> Supplied information:
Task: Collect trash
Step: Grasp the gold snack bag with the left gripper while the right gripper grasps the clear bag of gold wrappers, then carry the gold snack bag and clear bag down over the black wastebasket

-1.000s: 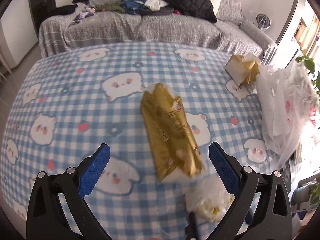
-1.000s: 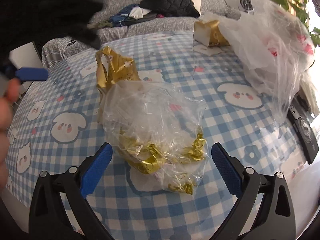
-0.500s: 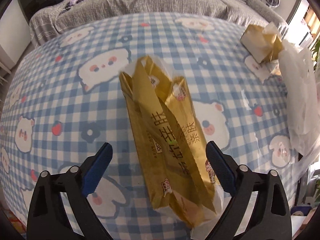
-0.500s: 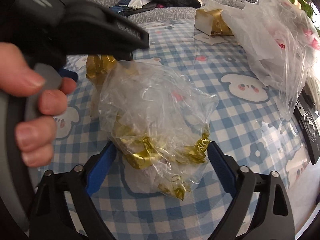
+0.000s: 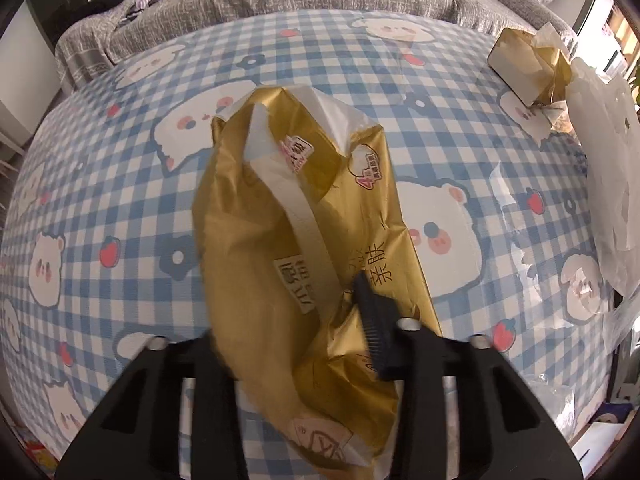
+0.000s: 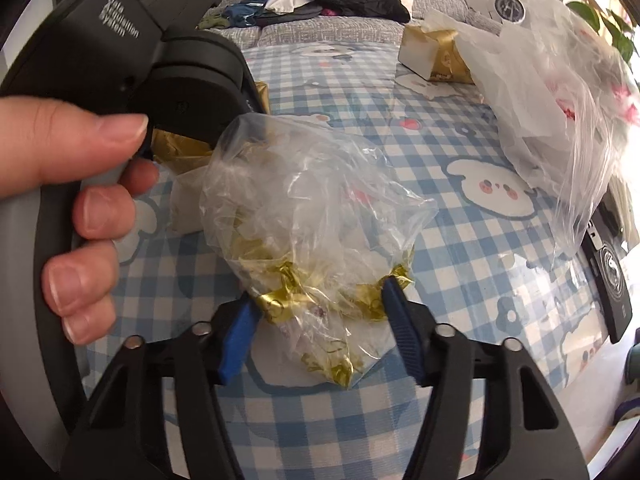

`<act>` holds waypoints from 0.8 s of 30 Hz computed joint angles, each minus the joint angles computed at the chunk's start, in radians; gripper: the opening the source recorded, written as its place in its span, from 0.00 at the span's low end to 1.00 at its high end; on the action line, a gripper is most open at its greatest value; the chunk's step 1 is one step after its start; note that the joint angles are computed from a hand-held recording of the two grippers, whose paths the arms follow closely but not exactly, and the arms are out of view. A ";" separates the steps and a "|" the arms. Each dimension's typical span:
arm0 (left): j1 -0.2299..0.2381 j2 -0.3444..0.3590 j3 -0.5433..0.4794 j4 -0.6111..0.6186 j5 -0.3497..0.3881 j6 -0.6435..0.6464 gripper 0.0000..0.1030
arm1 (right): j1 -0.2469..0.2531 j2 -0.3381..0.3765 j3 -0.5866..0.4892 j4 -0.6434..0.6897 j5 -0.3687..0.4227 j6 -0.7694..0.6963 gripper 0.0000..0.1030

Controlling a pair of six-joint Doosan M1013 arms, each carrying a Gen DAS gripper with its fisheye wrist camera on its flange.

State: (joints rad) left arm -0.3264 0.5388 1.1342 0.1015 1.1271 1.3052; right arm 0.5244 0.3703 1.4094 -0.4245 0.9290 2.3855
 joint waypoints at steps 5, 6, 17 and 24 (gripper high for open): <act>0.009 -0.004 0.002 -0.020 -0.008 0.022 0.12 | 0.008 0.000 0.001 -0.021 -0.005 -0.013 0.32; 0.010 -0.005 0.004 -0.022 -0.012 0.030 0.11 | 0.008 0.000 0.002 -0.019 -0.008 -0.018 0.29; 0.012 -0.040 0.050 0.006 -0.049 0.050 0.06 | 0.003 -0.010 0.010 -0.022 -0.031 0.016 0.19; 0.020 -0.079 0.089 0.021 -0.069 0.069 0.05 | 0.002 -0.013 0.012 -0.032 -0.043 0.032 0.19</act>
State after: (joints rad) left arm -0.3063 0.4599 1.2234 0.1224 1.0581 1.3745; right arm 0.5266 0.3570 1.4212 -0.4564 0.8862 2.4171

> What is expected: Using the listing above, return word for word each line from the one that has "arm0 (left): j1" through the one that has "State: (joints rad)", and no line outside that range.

> Response for this exercise:
arm0 (left): j1 -0.2299..0.2381 j2 -0.3444..0.3590 j3 -0.5433..0.4794 j4 -0.6111..0.6186 j5 -0.3497..0.3881 j6 -0.6435..0.6464 gripper 0.0000..0.1030
arm1 (right): j1 -0.2469..0.2531 j2 -0.3381..0.3765 j3 -0.5866..0.4892 j4 -0.6434..0.6897 j5 -0.3687..0.4227 j6 -0.7694..0.6963 gripper 0.0000..0.1030

Controlling a pair of six-joint Doosan M1013 arms, each carrying a Gen DAS gripper with its fisheye wrist camera on its flange.

State: (joints rad) left arm -0.3264 0.5388 1.1342 0.1015 1.1271 1.3052; right arm 0.5244 0.3703 1.4094 -0.4245 0.9290 2.3855

The complete output has now been given.